EXERCISE INSTRUCTIONS:
When the string "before" occurs in a line of the listing below, return that line.

SUPPLIED DATA:
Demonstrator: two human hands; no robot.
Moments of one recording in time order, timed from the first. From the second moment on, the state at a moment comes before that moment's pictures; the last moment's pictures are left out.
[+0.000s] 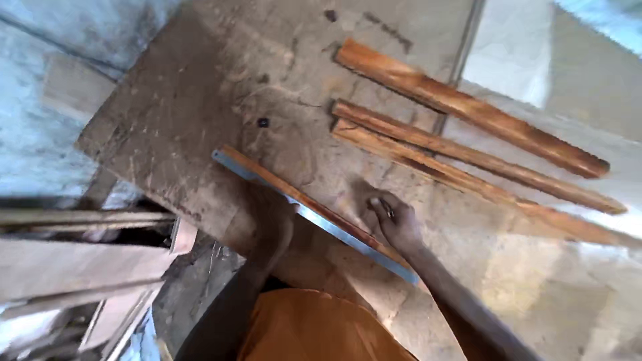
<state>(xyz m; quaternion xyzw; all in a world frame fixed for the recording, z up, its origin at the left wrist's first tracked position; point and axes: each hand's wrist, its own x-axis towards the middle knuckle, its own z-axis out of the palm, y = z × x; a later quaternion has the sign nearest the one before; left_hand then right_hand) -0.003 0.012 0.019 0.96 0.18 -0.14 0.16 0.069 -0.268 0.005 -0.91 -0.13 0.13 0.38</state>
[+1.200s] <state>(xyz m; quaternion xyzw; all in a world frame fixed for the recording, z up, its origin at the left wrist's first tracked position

WRITTEN SOLUTION:
Moments of one recording in time order, timed from the first. From the second moment on, the state at a moment comes before that moment's pictures; the last moment's pictures are left out.
<state>(xyz m; quaternion xyzw; all in a world frame fixed for the recording, z up, its origin at the left wrist's first tracked position; point and axes: each hand's wrist, its own x-axis towards the middle knuckle, its own z-axis out of the palm, y = z × x; a later quaternion has the sign nearest the one before; left_hand then right_hand) -0.003 0.012 0.019 0.96 0.18 -0.14 0.16 0.069 -0.268 0.005 -0.91 -0.13 0.13 0.38</state>

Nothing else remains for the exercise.